• [Exercise prompt] Repeat every line of the data exactly; no picture belongs in the copy.

• [Stored data]
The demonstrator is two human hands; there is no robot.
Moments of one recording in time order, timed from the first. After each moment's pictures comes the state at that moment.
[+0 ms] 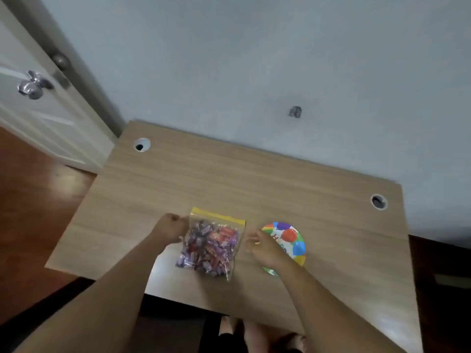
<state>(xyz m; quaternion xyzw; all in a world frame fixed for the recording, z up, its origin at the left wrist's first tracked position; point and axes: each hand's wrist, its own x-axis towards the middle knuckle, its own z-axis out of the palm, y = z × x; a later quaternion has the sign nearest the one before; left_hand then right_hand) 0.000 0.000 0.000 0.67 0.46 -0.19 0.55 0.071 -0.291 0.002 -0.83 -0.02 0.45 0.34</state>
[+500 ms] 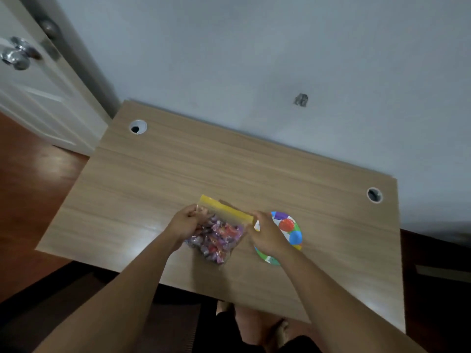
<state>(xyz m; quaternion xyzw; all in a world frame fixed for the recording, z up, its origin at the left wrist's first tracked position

• [Solution to the exercise]
The demonstrator is two human hands; there is no robot.
Moments of one recording in time order, timed from the first. After each moment's pictures comes the state at that moment.
[+0 ms] 
<state>(xyz m; quaternion xyzw; all in a world frame fixed for the recording, z up, its origin at the left wrist's first tracked position; point and axes: each hand's wrist, its own x-axis towards the middle knuckle, its own z-axis out of the palm, y = z × x; a later quaternion has the sign nearest the one before; left_hand then right_hand) 0.000 0.000 0.000 0.67 0.46 -0.19 0.55 0.071 -0.291 0.002 -0.83 -0.02 0.45 0.34</state>
[+500 ms] 
<state>(xyz m; quaternion xyzw; all in a world frame fixed for the recording, z up, its origin at the left wrist's first tracked position

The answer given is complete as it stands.